정렬에 인덱스를 사용하는 케이스 : https://dev.mysql.com/doc/refman/8.0/en/order-by-optimization.html#order-by-index-use
정렬에 인덱스를 사용하는 경우, 인덱스가 이미 정렬되어 있기 때문에 인덱스 순서대로 읽기만 하면 된다. 하지만 대부분의 쿼리가 아래 조건들을 만족해야 인덱스를 사용한 정렬이 가능하다.

ORDER BY col1[, col2] 에서 col1[, col2] 순서로 만들어진 인덱스가 있어야 한다.

[employee 테이블에 있는 인덱스 목록]

mysql> show index from employee ;
+----------+------------+---------------+--------------+-------------+-----------+-------------+----------+--------+------+------------+---------+---------------+---------+------------+
| Table    | Non_unique | Key_name      | Seq_in_index | Column_name | Collation | Cardinality | Sub_part | Packed | Null | Index_type | Comment | Index_comment | Visible | Expression |
+----------+------------+---------------+--------------+-------------+-----------+-------------+----------+--------+------+------------+---------+---------------+---------+------------+
| employee |          0 | PRIMARY       |            1 | emp_no      | A         |      296325 |     NULL |   NULL |      | BTREE      |         |               | YES     | NULL       |
| employee |          1 | idx_full_name |            1 | first_name  | A         |         955 |     NULL |   NULL | YES  | BTREE      |         |               | YES     | NULL       |
| employee |          1 | idx_full_name |            2 | last_name   | A         |        3581 |     NULL |   NULL | YES  | BTREE      |         |               | YES     | NULL       |
+----------+------------+---------------+--------------+-------------+-----------+-------------+----------+--------+------+------------+---------+---------------+---------+------------+
3 rows in set (0.04 sec)

[복합인덱스 내 컬럼 순서대로 정렬 후 조회하는 쿼리 실행계획]

first_name, last_name 순서로 이미 인덱스가 정렬되어 있으므로 인덱스 풀 스캔만 하면 된다.

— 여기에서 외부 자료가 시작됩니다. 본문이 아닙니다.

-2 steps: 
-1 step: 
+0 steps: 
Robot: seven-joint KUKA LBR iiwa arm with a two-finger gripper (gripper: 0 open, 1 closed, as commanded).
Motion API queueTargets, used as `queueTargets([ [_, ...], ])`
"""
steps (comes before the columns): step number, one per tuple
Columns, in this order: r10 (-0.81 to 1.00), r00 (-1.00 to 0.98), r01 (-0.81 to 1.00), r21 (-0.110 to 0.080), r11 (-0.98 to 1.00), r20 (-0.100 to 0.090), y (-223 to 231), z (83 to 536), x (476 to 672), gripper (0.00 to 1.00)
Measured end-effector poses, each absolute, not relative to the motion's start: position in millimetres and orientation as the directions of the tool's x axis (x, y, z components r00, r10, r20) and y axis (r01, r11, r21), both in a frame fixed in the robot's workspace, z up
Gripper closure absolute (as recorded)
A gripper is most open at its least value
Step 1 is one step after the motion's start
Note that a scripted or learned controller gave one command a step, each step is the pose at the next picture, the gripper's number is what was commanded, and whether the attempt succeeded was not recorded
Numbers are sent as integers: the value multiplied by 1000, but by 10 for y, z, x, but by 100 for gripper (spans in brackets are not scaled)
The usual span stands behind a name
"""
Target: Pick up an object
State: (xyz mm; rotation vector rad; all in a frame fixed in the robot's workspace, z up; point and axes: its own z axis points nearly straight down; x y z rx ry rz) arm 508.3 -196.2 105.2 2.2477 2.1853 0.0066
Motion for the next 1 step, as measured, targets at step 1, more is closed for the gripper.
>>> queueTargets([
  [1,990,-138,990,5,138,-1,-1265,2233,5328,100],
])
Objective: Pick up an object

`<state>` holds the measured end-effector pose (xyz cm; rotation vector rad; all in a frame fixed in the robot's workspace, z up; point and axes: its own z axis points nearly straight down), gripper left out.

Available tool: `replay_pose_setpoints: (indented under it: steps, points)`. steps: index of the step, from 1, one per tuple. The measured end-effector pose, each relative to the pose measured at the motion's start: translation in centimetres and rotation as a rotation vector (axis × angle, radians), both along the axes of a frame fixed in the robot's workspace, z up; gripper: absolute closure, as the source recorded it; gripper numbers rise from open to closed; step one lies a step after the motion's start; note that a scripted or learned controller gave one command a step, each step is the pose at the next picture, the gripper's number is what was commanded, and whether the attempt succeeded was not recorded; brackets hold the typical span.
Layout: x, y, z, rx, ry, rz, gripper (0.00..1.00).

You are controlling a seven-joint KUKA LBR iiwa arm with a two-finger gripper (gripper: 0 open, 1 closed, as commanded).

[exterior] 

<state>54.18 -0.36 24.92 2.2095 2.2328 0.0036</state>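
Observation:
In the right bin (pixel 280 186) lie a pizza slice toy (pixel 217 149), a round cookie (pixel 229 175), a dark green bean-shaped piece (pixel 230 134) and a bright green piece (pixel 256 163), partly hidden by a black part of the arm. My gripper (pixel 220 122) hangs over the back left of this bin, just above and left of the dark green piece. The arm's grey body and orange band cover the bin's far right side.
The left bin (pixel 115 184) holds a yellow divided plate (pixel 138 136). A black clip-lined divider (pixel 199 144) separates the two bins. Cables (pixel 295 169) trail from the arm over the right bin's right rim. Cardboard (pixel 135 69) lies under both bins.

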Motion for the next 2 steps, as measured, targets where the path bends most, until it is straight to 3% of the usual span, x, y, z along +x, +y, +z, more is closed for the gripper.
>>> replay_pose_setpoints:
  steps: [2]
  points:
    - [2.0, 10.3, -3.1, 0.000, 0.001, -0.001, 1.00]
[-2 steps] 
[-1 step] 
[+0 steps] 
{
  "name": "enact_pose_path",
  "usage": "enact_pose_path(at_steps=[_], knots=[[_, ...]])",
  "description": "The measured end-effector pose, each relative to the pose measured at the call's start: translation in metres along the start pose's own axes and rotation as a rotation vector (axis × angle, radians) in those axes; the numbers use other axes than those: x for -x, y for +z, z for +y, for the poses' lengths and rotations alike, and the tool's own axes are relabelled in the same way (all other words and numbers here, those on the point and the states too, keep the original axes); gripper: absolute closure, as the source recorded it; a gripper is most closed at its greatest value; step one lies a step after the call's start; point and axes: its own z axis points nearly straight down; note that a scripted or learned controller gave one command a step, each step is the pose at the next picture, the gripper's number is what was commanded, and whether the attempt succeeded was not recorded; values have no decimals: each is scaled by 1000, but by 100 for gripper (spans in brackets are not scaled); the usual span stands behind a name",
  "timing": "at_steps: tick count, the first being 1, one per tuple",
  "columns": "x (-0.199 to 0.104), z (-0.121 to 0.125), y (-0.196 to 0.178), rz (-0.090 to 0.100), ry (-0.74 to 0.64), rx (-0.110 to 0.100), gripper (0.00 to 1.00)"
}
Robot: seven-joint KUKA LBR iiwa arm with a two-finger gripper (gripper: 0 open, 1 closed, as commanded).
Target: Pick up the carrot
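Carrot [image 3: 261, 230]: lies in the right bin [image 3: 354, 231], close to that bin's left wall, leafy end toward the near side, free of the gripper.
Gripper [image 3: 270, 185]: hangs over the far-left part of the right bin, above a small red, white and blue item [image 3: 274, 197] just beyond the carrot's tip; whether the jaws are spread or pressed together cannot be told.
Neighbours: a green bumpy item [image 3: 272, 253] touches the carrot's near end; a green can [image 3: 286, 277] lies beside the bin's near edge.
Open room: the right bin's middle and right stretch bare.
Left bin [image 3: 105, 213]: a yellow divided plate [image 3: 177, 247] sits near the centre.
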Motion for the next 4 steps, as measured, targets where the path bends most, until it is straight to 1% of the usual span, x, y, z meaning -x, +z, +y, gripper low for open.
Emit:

mysql> explain select first_name, last_name from employee order by first_name, last_name;
+----+-------------+----------+------------+-------+---------------+---------------+---------+------+--------+----------+-------------+
| id | select_type | table    | partitions | type  | possible_keys | key           | key_len | ref  | rows   | filtered | Extra       |
+----+-------------+----------+------------+-------+---------------+---------------+---------+------+--------+----------+-------------+
|  1 | SIMPLE      | employee | NULL       | index | NULL          | idx_full_name | 518     | NULL | 296326 |   100.00 | Using index |
+----+-------------+----------+------------+-------+---------------+---------------+---------+------+--------+----------+-------------+
1 row in set, 1 warning (0.00 sec)

mysql> explain analyze select first_name, last_name from employee order by first_name, last_name;
+------------------------------------------------------------------------------------------------------------------------------+
| EXPLAIN                                                                                                                      |
+------------------------------------------------------------------------------------------------------------------------------+
| -> Index scan on employee using idx_full_name  (cost=29977.35 rows=296326) (actual time=0.517..510.996 rows=313950 loops=1)
 |
+------------------------------------------------------------------------------------------------------------------------------+
1 row in set (0.64 sec)

[복합인덱스 내 컬럼 순서에 맞지 않게 정렬 후 조회하는 쿼리 실행계획]

인덱스 풀 스캔을 한 뒤, 스캔한 결과를 가지고 last_name, first_name 순서로 정렬하는 절차(filesort)가 부가적으로 발생한다.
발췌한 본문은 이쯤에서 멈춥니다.